Here's one on ebay- http://www.ebay.com/itm/rare-ho-sca...469676?pt=Model_RR_Trains&hash=item3f21d3d22c


----------



## slotcarman12078 (Oct 3, 2008)

Those generally go for big bux! They were a very short run, and if I recall correctly, most were pulled off the Dept. store and hobby store shelves due to trademark issues with McD's. The bulk of the model kit is available as a Freezee Queen, but you'd have to make your own golden arches and sign. Sadly, only one is listed on the bay right now, and by a seller we all love to hate, and it's IMHO way over priced. If the McD's is a must have, I'd bite the bullet and try for the one Harold posted up. The last new in box Lifelike kit sold for over 172.00 shipped! 

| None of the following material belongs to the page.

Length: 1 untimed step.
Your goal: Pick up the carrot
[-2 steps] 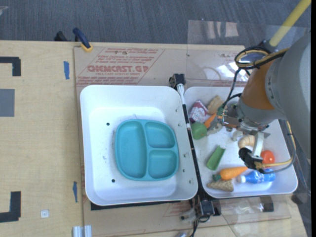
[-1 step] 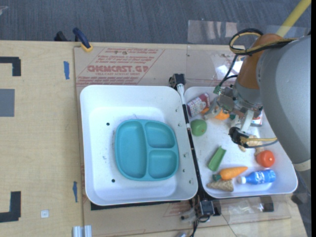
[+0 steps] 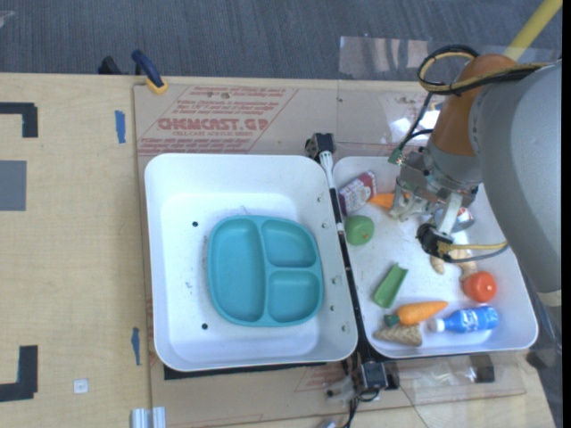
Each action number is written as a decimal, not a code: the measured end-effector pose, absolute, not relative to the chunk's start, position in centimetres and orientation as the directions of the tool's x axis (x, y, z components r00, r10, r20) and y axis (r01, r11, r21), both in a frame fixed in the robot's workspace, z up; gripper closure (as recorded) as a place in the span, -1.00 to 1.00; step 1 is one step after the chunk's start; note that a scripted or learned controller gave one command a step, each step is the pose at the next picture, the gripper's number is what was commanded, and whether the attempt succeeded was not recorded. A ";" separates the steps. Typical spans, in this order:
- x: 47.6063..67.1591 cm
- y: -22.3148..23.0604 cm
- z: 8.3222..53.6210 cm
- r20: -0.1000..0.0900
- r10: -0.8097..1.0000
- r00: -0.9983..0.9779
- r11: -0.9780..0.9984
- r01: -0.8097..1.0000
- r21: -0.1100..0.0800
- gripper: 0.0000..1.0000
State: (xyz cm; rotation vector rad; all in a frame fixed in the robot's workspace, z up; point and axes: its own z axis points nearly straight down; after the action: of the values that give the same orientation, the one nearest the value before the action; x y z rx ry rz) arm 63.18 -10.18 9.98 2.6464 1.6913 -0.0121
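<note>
An orange carrot (image 3: 419, 311) lies on its side near the front of the right bin (image 3: 517, 333), between a green block (image 3: 390, 285) and a blue bottle (image 3: 468, 320). My gripper (image 3: 416, 205) is down in the back part of that bin, well behind the carrot and apart from it. A small orange piece (image 3: 382, 201) shows just left of the gripper; I cannot tell whether it touches the gripper.
In the right bin there are also a green ball (image 3: 359, 230), a maroon packet (image 3: 359, 189), a red tomato (image 3: 480, 285), a yellowish item (image 3: 462, 253) and a beige piece (image 3: 399, 333). The left bin (image 3: 169, 239) holds a teal divided plate (image 3: 265, 270).
</note>
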 end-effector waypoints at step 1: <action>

Here's an alternative kit: http://www.ebay.com/itm/HO-Scale-Mc...889400?pt=Model_RR_Trains&hash=item5aedd00438

and http://www.ebay.com/itm/3634-Vollme...216592?pt=Model_RR_Trains&hash=item4d08a07a50

Be forewarned with this one!!!!!! http://www.ebay.com/itm/McDonalds-H...151266?pt=Model_RR_Trains&hash=item460c8b1162 
This one is not HO scenery. It's a ceramic light up. It might be close to scale, but the listing is rather deceptive by the pix.


----------



## adiaz (Nov 26, 2012)

I saw the Life-like one on ebay. It has a hole in the base in ther interior and missing umbrella stand. Not in good shape.
The Vollemer models are too modern in building style. I am looking fot the 50's 60's style bulding.
The ceramic well it's ceramic, right era, just not quite right in scale. And did I say it's ceramic? LOL

Has to be a Life-Like "Buildems" Mcdonalds.

Don't give up keep looking!


----------



## Bill Hall (Jan 6, 2007)

Nice to know we can still be of service.


----------



## Super Coupe (Feb 16, 2010)

How bout this?
http://www.ebay.com/itm/ws/eBayISAP...1365&item=390455381365&lgeo=1&vectorid=229466


----------



## Super Coupe (Feb 16, 2010)

Cancel last transmission,they lied.
>Tom<


----------



## sethndaddy (Dec 4, 2004)

I'll help you find it..........Look on ebay. Last one sold for about 169.00. good luck


----------



## Super Coupe (Feb 16, 2010)

http://www.ebay.com/itm/rare-ho-sca...469676?pt=Model_RR_Trains&hash=item3f21d3d22c


----------